EXERCISE OBJECTIVE: Set down the data below exactly; pictures stay out.

START GIVEN INFORMATION

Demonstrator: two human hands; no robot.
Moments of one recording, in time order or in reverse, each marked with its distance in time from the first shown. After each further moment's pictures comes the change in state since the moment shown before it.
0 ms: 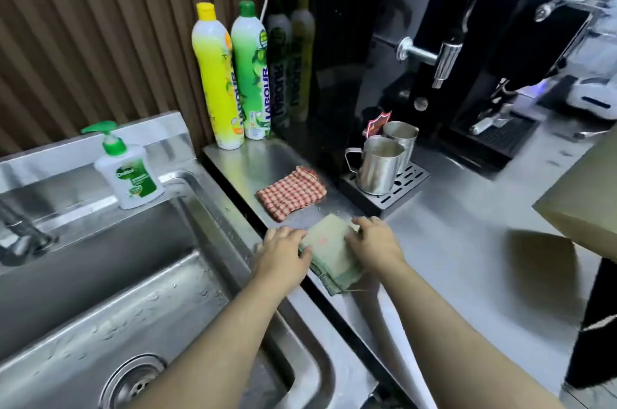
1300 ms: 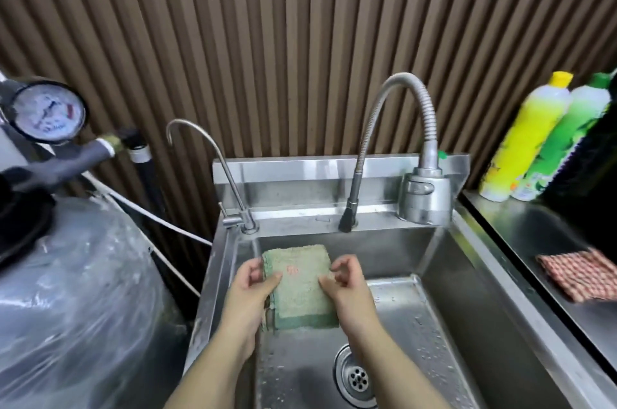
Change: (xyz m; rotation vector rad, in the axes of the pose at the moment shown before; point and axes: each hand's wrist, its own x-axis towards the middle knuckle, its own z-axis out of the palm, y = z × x) left_hand -0.260 -0.340 -0.175 -1.318 0.787 -0.589; right_hand -0.225 -0.372 0.201 1.005 -0.610 -0.274
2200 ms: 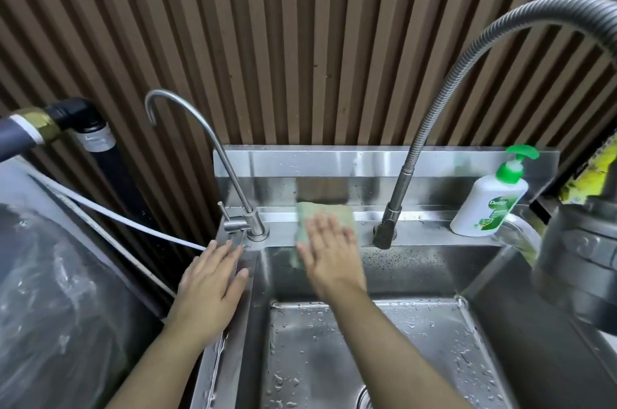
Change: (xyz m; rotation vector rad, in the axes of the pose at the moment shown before) left_hand 0.109 -0.018 -0.074 1.351 0.027 0.402; right_hand 0.158 0.038 0.058 -1.430 -0.111 -0.401
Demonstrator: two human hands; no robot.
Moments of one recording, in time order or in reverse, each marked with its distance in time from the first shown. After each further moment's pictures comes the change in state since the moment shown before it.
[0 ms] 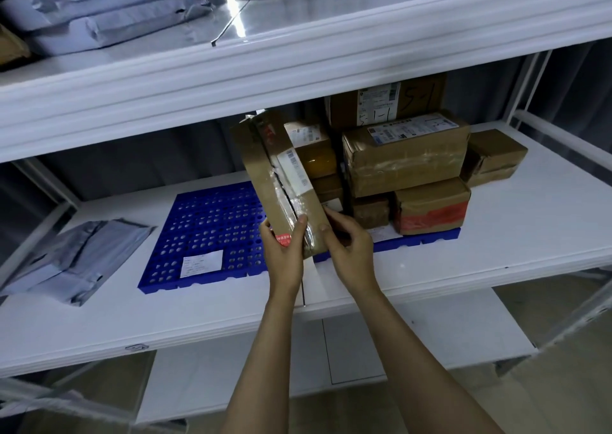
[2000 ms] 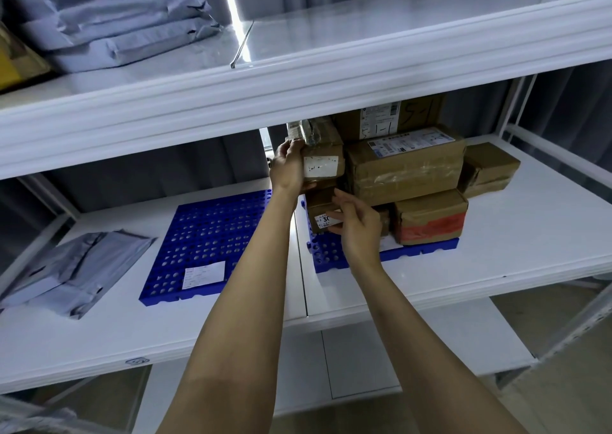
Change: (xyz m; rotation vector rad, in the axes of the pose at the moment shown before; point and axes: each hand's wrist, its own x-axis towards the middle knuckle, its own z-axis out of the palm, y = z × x) left_hand 0.119 0.089 0.052 0.076 -0.139 -0.062; right_hand 0.037 -0.033 0.010 0.088 0.219 0.147
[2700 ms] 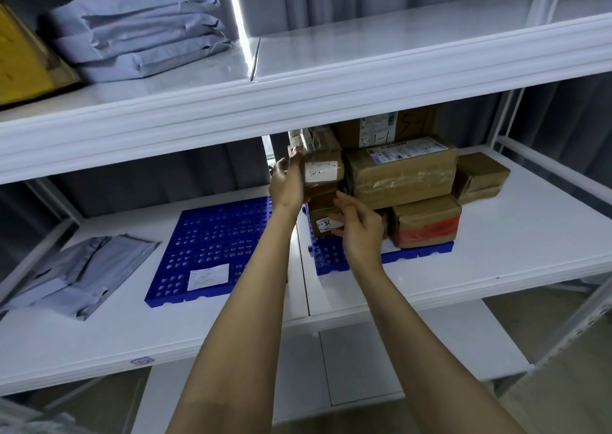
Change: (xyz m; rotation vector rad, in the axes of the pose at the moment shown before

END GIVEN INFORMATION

RESPONSE FOR THIS EXERCISE:
Demonstrator: two human hands; no robot.
Moments of one recording, in time order or in reverse, each marked with its distance in time from the first shown. After each further moment's pictures comes the change in state since the moment shown before it.
0 ms: 
1300 ms: 
Change: (xyz m; rotation vector rad, in the axes of the pose at the moment shown before; point and axes: each hand's wrist, its own x-axis towards the middle knuckle, its own z-axis out of the palm, y = z × x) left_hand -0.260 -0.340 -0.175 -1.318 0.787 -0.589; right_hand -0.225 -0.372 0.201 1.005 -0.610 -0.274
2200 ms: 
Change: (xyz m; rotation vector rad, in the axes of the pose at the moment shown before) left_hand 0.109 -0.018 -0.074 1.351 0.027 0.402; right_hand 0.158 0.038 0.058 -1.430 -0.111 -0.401
Demonstrator: two human hands; no robot.
Moments of one recording, in time order or in reverse, each marked with its distance in time from the first shown. After each further moment's pictures comes the change in state since the moment shown before it.
[0 ms] 
[2000 ms] 
Change: (xyz m; rotation vector rad, in the axes of the pose at the moment shown before; point and axes: each hand's wrist, its own x-axis towards the middle knuckle, its own z-axis out of the palm, y = z × x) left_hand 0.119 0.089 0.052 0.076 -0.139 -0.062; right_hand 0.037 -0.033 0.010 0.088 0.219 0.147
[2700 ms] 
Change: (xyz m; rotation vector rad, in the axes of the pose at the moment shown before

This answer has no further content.